_ABOUT THIS TASK_:
Restate the entire listing word for word.

BEGIN DATA TO USE

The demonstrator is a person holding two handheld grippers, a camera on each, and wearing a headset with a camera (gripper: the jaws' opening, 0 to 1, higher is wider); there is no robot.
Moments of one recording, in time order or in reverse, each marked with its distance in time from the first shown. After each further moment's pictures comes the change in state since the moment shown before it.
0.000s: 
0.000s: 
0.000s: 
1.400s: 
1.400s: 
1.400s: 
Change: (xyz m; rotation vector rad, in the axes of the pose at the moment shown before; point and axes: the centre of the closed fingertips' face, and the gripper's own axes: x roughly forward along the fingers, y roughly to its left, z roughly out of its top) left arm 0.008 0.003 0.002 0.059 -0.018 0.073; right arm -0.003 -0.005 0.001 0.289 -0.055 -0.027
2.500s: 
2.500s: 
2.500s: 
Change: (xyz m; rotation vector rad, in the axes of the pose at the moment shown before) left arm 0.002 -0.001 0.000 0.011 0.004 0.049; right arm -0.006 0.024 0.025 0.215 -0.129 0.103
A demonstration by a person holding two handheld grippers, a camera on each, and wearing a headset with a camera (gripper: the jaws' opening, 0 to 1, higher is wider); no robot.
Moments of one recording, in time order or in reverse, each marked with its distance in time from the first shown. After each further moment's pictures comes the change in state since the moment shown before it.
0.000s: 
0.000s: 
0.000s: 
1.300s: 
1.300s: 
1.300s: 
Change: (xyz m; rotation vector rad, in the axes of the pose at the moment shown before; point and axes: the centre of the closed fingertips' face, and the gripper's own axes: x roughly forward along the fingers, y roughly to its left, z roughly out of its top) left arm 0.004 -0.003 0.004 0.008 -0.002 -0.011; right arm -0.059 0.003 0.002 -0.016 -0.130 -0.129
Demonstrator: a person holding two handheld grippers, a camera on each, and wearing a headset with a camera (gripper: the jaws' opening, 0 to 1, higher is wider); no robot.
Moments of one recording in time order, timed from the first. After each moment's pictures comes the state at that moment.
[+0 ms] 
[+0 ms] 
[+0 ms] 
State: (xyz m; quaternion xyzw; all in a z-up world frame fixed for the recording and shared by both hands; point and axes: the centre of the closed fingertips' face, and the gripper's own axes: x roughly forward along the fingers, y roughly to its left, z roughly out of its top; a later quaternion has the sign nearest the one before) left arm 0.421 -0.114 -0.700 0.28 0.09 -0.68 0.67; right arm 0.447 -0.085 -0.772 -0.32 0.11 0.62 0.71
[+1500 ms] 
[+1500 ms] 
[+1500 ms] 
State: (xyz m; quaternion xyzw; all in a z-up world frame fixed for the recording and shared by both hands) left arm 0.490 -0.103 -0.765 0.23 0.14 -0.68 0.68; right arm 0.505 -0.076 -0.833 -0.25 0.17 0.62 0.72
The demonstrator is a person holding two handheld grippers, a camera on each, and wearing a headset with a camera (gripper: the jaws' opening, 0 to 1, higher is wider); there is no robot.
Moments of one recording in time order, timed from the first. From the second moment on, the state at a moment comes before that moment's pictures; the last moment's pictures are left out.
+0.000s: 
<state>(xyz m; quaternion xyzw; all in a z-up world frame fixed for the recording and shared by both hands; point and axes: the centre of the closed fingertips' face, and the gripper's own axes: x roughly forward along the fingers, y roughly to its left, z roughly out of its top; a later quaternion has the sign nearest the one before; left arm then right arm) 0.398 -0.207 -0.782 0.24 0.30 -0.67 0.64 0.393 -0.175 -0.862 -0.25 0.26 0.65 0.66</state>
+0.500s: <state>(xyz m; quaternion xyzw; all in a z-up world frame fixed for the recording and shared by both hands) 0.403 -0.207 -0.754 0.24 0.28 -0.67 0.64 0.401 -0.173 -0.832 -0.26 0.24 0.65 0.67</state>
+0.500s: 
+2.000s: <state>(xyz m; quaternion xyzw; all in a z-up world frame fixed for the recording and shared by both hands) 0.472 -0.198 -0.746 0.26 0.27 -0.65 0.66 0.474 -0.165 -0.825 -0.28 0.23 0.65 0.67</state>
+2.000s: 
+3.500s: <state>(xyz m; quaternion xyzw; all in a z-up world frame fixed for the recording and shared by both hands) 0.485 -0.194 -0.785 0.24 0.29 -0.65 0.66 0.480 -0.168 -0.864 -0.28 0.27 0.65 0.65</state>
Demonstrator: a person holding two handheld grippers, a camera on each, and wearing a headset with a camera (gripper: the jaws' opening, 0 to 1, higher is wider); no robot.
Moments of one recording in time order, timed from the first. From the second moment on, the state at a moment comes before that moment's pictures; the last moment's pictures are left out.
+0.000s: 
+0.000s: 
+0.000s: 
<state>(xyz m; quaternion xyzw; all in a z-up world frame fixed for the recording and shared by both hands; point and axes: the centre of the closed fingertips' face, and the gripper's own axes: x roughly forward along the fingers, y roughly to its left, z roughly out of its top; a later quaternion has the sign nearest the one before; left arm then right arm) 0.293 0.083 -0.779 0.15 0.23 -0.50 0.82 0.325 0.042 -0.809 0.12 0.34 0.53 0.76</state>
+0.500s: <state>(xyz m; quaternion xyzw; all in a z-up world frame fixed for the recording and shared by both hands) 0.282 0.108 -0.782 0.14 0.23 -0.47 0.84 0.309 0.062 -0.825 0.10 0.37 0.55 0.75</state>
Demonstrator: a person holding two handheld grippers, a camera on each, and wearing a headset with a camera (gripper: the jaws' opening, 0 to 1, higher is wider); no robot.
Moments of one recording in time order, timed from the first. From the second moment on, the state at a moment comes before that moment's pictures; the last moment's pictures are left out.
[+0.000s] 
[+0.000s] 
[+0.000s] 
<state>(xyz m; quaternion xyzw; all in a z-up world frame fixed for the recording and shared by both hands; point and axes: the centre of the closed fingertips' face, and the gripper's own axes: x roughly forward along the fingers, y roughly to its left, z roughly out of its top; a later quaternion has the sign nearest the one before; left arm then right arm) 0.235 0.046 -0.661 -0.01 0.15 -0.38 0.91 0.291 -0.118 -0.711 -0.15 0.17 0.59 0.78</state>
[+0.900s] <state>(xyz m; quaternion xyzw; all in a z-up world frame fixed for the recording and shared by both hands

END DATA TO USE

_SOLUTION TO THE EXERCISE_:
The demonstrator is a person holding two handheld grippers, a camera on each, and wearing a headset with a camera (gripper: the jaws' opening, 0 to 1, higher is wider); there is no robot.
Moments of one recording, in time order or in reverse, each marked with its distance in time from the first shown. After each further moment's pictures comes the change in state since the moment shown before it.
0.000s: 
0.000s: 
0.000s: 
1.400s: 
1.400s: 
1.400s: 
Change: (xyz m; rotation vector rad, in the axes of the pose at the moment shown before; point and axes: the centre of the closed fingertips' face, and the gripper's own axes: x roughly forward along the fingers, y roughly to its left, z roughly out of its top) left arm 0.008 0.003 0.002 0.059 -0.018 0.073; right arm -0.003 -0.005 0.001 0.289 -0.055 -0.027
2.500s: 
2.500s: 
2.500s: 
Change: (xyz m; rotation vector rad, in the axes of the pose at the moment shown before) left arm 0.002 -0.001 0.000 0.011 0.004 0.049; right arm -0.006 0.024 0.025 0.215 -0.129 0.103
A demonstration by a person holding two handheld grippers, a camera on each, and wearing a headset with a camera (gripper: the jaws' opening, 0 to 1, higher is wider); no robot.
Moments of one recording, in time order or in reverse, each marked with its distance in time from the first shown. After each further moment's pictures comes the change in state since the moment shown before it.
0.000s: 
0.000s: 
0.000s: 
1.300s: 
1.300s: 
1.300s: 
Change: (xyz m; rotation vector rad, in the axes of the pose at the moment shown before; point and axes: the centre of the closed fingertips' face, and the gripper's own axes: x roughly forward along the fingers, y roughly to its left, z roughly out of its top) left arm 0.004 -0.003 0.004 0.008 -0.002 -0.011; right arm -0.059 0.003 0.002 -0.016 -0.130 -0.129
Demonstrator: a person holding two handheld grippers, a camera on each, and wearing a headset with a camera (gripper: the jaws' opening, 0 to 1, higher is wider); no robot.
Moments of one recording in time order, timed from the first. After each moment's pictures comes the state at that moment.
[+0 ms] 
[+0 ms] 
[+0 ms] 
State: (xyz m; quaternion xyzw; all in a z-up world frame fixed for the recording and shared by both hands; point and axes: the centre of the closed fingertips' face, and the gripper's own axes: x roughly forward along the fingers, y roughly to its left, z roughly out of its top; a later quaternion has the sign nearest the one before) left arm 0.421 -0.114 -0.700 0.28 0.09 -0.68 0.67; right arm 0.447 -0.085 -0.772 -0.32 0.11 0.62 0.71
[+1500 ms] 
[+1500 ms] 
[+1500 ms] 
State: (xyz m; quaternion xyzw; all in a z-up world frame fixed for the recording and shared by both hands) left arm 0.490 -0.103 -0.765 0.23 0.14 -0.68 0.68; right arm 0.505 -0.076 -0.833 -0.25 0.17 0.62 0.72
The demonstrator is a person holding two handheld grippers, a camera on each, and wearing a headset with a camera (gripper: the jaws' opening, 0 to 1, higher is wider); there is no robot.
Moments of one recording in time order, timed from the first. From the second moment on, the state at a moment comes before that moment's pictures; the last moment's pictures are left out.
+0.000s: 
<state>(xyz m; quaternion xyzw; all in a z-up world frame fixed for the recording and shared by both hands; point and axes: the centre of the closed fingertips' face, and the gripper's own axes: x roughly forward along the fingers, y roughly to its left, z roughly out of its top; a later quaternion has the sign nearest the one before; left arm then right arm) 0.398 -0.207 -0.782 0.24 0.30 -0.67 0.64 0.393 -0.175 -0.862 -0.25 0.26 0.65 0.66</state>
+0.500s: <state>(xyz m; quaternion xyzw; all in a z-up world frame fixed for the recording and shared by both hands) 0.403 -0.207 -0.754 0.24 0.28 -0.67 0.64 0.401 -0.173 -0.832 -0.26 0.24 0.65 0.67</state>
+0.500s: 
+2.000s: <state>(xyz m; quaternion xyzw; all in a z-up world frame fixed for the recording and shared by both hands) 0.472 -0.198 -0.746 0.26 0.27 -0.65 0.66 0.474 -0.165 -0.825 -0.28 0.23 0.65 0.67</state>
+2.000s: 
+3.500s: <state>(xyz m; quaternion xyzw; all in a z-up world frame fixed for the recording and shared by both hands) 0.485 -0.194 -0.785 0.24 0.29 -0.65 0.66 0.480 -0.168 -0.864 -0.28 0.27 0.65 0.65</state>
Demonstrator: a person holding two handheld grippers, a camera on each, and wearing a headset with a camera (gripper: the jaws' opening, 0 to 1, higher is wider); no robot.
Moments of one recording in time order, timed from the first. From the second moment on, the state at a moment comes before that moment's pictures; the last moment's pictures are left out.
+0.000s: 
+0.000s: 
+0.000s: 
<state>(xyz m; quaternion xyzw; all in a z-up world frame fixed for the recording and shared by both hands; point and axes: the centre of the closed fingertips' face, and the gripper's own axes: x roughly forward along the fingers, y roughly to its left, z roughly out of its top; a later quaternion has the sign nearest the one before; left arm then right arm) 0.293 0.083 -0.779 0.15 0.23 -0.50 0.82 0.325 0.042 -0.809 0.12 0.34 0.53 0.76</state>
+0.500s: <state>(xyz m; quaternion xyzw; all in a z-up world frame fixed for the recording and shared by both hands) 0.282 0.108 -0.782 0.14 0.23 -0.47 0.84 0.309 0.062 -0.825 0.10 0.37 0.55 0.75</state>
Demonstrator: a person holding two handheld grippers, a camera on each, and wearing a headset with a camera (gripper: the jaws' opening, 0 to 1, higher is wider); no robot.
Moments of one recording in time order, timed from the first. From the second moment on, the state at a moment comes before that moment's pictures; the last moment's pictures are left out.
[+0.000s] 
[+0.000s] 
[+0.000s] 
<state>(xyz m; quaternion xyzw; all in a z-up world frame fixed for the recording and shared by both hands; point and axes: the centre of the closed fingertips' face, and the gripper's own axes: x roughly forward along the fingers, y roughly to its left, z roughly out of its top; a later quaternion has the sign nearest the one before; left arm then right arm) 0.235 0.046 -0.661 -0.01 0.15 -0.38 0.91 0.291 -0.118 -0.711 -0.15 0.17 0.59 0.78</state>
[+0.900s] <state>(xyz m; quaternion xyzw; all in a z-up world frame fixed for the recording and shared by both hands

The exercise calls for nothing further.